- Representatividade diluída
Existe, aproximadamente, 1 milhão de produtores de leite (formais e informais) em todos os estados da Federação, que dependem total ou parcialmente da produção para sustentar suas famílias. Seus interesses são veiculados por meio de uma centena de associações ou sindicatos. E muitos “protetores” aparecem quando há movimentos pela causa.
Assim, fica difícil vincular ações de governo dirigidas a tão grande e diluído público num país continental heterogêneo. A Associação Brasileira dos Produtores de Leite (Abraleite) foi um avanço em nível nacional, mas representa também os criadores de gado de leite.
- Inexistência de órgãos no governo federal, que se dediquem à produção de leite, além da Embrapa
Não se consegue aprofundar e dar continuidade às questões centrais no âmbito do próprio ministério setorial. Enquanto isso, no Uruguai há a autarquia exclusiva, o Instituto Nacional do Leite e uma secretaria no ministério. Na Argentina, uma Secretaria Nacional da Produção de Leite no ministério.
Isso para ficar só com nossos vizinhos. Não por acaso, os mesmos que fornecem cerca de 90% das importações brasileiras de lácteos.
- Não há técnicos no governo federal especialistas em produção e comercialização de leite
O Ministério da Agricultura dispõe de um único funcionário, que dedica também seu tempo a outros setores da pecuária. Portanto, não há com quem discutir ou cobrar uma política duradoura para o setor.
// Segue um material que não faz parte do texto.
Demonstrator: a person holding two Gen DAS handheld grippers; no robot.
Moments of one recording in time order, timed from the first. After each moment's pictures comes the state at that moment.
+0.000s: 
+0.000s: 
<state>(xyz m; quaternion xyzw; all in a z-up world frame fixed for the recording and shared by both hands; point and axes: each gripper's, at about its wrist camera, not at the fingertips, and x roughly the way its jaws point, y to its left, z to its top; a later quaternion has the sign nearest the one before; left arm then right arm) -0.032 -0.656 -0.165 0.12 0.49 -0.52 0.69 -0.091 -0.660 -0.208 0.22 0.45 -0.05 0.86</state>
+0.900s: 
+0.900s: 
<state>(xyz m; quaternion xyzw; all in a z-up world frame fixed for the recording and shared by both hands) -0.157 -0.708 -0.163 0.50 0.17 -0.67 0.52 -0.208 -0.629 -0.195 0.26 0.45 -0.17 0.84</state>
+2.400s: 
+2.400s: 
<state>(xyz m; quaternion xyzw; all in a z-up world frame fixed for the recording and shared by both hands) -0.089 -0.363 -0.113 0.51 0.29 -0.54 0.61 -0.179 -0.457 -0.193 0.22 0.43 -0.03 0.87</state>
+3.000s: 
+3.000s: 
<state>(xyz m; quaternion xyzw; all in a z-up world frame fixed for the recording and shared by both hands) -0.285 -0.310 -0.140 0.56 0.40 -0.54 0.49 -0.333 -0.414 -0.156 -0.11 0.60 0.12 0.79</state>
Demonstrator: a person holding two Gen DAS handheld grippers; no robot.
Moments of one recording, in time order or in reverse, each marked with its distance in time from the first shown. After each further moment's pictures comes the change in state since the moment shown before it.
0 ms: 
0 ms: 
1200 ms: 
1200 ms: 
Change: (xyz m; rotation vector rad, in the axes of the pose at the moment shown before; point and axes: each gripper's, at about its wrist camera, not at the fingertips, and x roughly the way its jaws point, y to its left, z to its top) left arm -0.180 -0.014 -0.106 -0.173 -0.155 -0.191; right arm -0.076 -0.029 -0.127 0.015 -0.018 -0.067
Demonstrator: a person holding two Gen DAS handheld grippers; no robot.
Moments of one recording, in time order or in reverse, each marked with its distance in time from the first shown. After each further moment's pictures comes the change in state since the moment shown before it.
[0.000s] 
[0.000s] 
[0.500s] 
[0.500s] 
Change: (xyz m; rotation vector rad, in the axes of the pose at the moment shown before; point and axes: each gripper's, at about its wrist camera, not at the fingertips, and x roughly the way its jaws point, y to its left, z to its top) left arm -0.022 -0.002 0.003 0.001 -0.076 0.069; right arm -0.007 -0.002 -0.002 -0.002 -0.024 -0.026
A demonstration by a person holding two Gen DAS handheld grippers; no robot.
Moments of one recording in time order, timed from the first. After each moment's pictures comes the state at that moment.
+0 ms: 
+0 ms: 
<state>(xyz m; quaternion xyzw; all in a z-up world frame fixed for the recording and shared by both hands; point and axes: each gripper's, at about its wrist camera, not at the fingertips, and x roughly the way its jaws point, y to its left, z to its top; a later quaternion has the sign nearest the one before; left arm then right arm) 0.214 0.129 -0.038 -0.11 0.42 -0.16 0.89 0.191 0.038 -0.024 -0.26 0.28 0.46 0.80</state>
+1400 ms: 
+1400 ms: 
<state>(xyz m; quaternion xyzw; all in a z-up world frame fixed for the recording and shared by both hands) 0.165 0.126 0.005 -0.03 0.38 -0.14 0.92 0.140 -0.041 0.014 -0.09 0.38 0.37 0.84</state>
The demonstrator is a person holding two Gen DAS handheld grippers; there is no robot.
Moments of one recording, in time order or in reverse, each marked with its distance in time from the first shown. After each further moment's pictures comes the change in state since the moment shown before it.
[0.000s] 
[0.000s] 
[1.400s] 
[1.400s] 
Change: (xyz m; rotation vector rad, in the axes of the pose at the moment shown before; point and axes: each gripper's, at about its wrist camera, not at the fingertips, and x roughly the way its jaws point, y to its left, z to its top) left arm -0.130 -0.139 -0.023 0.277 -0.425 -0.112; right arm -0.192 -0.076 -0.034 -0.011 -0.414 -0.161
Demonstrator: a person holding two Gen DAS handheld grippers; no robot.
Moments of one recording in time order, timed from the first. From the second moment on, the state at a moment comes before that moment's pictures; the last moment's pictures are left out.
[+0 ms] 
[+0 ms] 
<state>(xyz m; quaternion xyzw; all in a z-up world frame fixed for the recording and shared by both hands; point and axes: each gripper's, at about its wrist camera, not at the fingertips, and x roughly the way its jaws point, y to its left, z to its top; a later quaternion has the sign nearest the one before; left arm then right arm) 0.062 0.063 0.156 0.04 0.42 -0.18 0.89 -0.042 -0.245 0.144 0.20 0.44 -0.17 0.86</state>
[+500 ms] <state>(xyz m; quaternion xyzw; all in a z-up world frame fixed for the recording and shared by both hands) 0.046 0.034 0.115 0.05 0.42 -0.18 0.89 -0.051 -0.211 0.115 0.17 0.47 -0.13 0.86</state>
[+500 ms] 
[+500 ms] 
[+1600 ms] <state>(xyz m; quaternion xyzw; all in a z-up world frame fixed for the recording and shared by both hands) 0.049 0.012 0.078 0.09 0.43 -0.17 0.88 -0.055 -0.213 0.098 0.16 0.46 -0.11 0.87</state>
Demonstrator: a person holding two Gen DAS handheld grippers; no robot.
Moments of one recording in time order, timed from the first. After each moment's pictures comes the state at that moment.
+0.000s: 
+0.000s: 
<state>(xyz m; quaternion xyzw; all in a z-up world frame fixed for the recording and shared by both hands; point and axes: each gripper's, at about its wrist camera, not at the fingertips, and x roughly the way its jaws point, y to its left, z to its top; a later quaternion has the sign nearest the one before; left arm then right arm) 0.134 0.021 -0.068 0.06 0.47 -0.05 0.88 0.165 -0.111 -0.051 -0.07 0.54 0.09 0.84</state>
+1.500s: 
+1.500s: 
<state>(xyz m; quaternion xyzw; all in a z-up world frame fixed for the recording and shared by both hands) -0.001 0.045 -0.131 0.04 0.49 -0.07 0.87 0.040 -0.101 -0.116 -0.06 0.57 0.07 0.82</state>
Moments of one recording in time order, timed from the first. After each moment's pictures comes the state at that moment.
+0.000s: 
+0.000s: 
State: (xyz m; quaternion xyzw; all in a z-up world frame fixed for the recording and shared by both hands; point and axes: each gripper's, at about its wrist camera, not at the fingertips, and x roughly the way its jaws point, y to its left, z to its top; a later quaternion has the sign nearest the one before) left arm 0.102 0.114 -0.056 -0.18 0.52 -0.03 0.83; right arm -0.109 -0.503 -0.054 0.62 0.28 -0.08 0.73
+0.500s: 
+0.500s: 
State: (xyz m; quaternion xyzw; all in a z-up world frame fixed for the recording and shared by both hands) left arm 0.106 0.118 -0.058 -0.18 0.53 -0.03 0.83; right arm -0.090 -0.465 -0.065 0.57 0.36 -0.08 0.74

- Pouco reconhecimento da importância da atividade, em termos de alimento, emprego rural e urbano, além de estabilidade social no campo
O produto da pecuária de leite é o único da economia (desconheço algum outro relevante) que é vendido sem se conhecer o preço a ser pago. Somando a isso, há má vontade, perene, na área econômica do governo diante de importações predatórias em todas ocasiões em que os preços sobem, para não pressionar os índices inflacionários.
- Não há intervenção governamental para evitar quedas periódicas acentuada nos preços
A medida ocorre tradicionalmente no setor de grãos, em que pese a atuação tímida de apoio à agricultura familiar via Programa de Aquisição de Alimentos (PAA).
- Nunca houve programa específico de crédito adaptado às características da pecuária leiteira, à exceção do público do Pronaf
Num cenário deste, quando a ministra Tereza Cristina convoca representantes da cadeia do agronegócio de lácteos para formular uma política setorial não me entusiasma quanto aos possíveis resultados. Os demais elos dessa cadeia são mais bem organizados e mais poderosos que os produtores de leite.
A própria Câmara Setorial do Leite do ministério tem mais representantes da indústria láctea do que de produtores de leite. Por outro lado, recursos para uma ação governamental previsível e de impacto depende de outro ministério.
Ouvir os pleitos e propostas da cadeia produtiva é necessário e elogiável, mas tende a repetir o que tem acontecido ao longo das últimas décadas, ou seja, uma medida aqui outra acolá para atender o interesse de um ou outro subsetor, conjunturalmente.
É fundamental que o próprio Mapa tenha um posicionamento firme e proposta clara de orientação específica para o setor. A realidade é que é difícil produzir leite no Brasil e ser competitivo tendo que absorver custos
maiores que os concorrentes, relativamente a insumos, máquinas, medicamentos, impostos, juros altos, custos trabalhistas e transporte ruim. E mais difícil ainda o é para os pequenos e médios produtores de leite, isoladamente.
A realidade tem sido dura. Os pequenos produtores, se amparados pelo Programa Nacional de Fortalecimento da Agricultura Familiar (Pronaf) e o Programa de Aquisição de Alimentos (PAA), e se atuarem em cooperativas ou sistema de integração (melhor ainda se completarem a renda com outras atividades) poderão resistir e melhorar a competitividade.
Os médios produtores tendem a sair do mercado, na companhia de pequenos, serão dezenas de milhares que continuarão a deixar a atividade nos próximos anos. E os grandes, especialmente os que combinam lavouras com produção de leite, e que atuam com tecnologia avançada, têm boas perspectivas.
“Quae sera tamen” (ainda que tardiamente), é bem-vinda a iniciativa da ministra, inclusive pela sua credibilidade. A pré-disposição de elaborar uma política, democraticamente, é condição necessária inicial, mas vem aí a pedreira.
É o que temos para o jantar, ainda que em mesa de convidados com pratos de tamanho bem diferenciados, e pouca comida.